Omit the pictures and reproduce the rest of the listing exactly.

◆ ◆ ◆

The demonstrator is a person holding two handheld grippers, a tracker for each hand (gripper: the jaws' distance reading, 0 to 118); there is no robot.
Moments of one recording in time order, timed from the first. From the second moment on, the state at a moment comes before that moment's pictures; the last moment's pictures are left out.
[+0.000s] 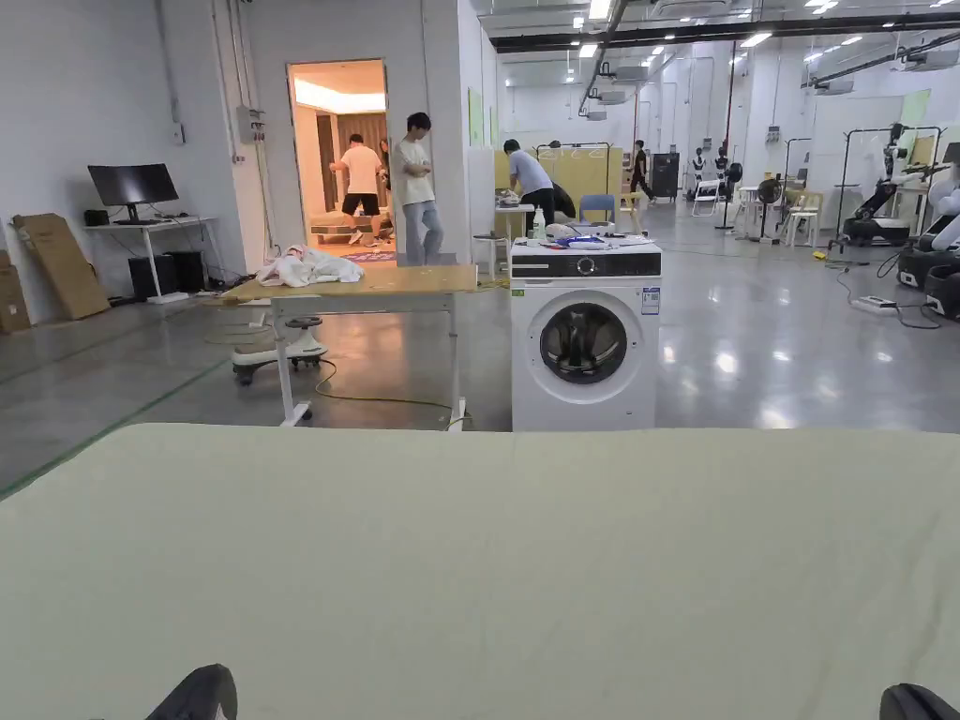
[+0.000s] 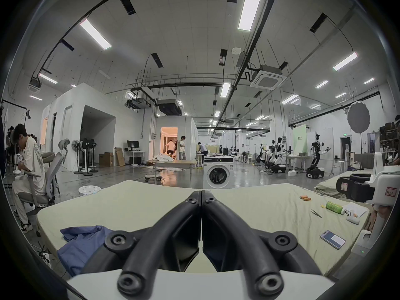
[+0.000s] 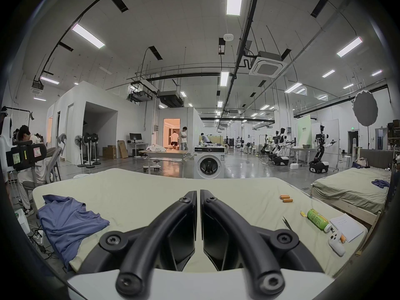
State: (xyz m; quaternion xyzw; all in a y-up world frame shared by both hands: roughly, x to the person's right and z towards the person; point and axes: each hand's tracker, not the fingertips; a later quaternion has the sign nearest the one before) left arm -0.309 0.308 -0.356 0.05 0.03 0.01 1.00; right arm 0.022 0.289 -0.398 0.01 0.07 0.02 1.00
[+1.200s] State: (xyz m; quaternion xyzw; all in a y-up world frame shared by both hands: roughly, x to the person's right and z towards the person) left arm -0.311 0.282 -0.365 0.02 0.03 -0.32 0.95; right arm 0.010 0.284 -0.398 0.03 0.06 0.34 0.94
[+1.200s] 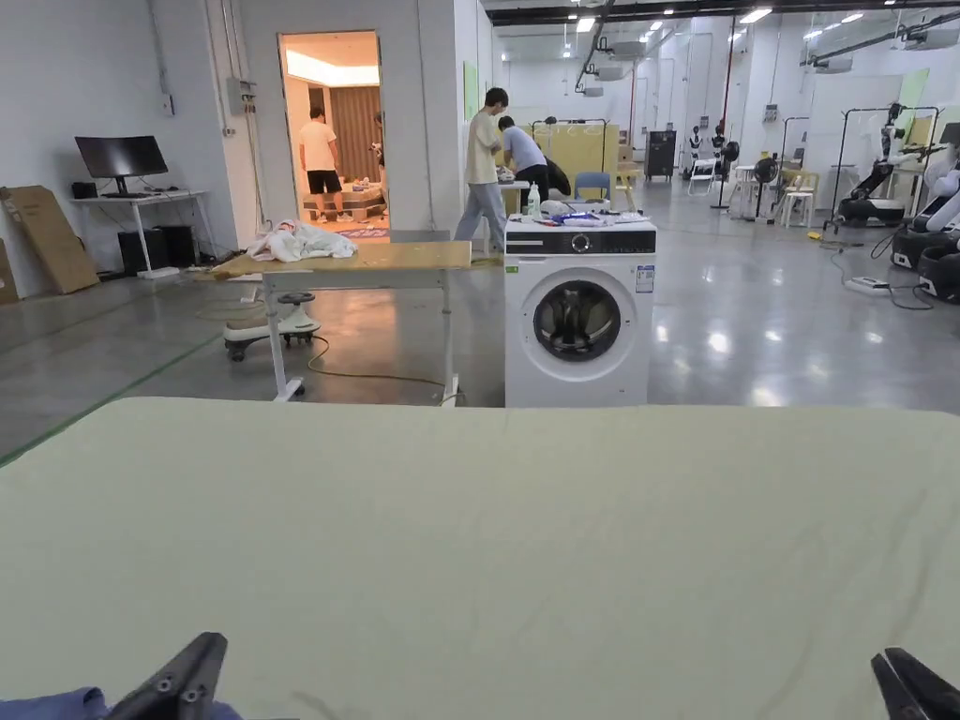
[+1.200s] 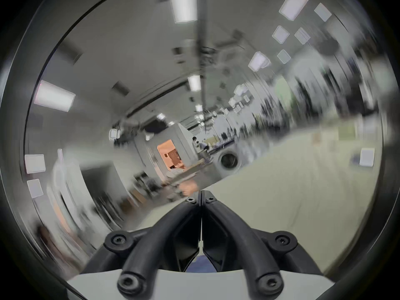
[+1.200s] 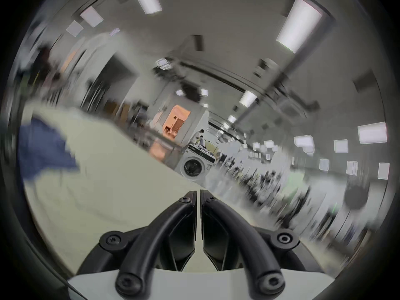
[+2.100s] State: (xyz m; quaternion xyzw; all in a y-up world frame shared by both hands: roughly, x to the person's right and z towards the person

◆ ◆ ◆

Answer box:
The demonstrator is a person holding two handheld grippers, a tracker for each hand (gripper: the jaws' distance reading, 0 to 118); there is no robot.
Moments of one recording in time order, timed from the first. From the second moment on, the state at a moment comes before that moment's pictures; the last moment's pictures are left out.
[+0.000s] 
[+0.000s] 
[+0.000s] 
State: (xyz m; quaternion xyzw; all in a y-up world frame shared by both hands: roughly, x to the person's right and z towards the person; point and axes: each hand's tracker, not the fingertips; a later quaternion has the sign nearest the one before) left arm -0.309 0.308 -0.356 0.05 0.03 0.01 1.00; right arm 0.022 0.289 -0.398 0.01 0.07 0.02 1.00
[+1.200s] State: (xyz m; quaternion xyzw; all in a y-up world frame shared by both hands: roughly, x to the person's right and z towards the person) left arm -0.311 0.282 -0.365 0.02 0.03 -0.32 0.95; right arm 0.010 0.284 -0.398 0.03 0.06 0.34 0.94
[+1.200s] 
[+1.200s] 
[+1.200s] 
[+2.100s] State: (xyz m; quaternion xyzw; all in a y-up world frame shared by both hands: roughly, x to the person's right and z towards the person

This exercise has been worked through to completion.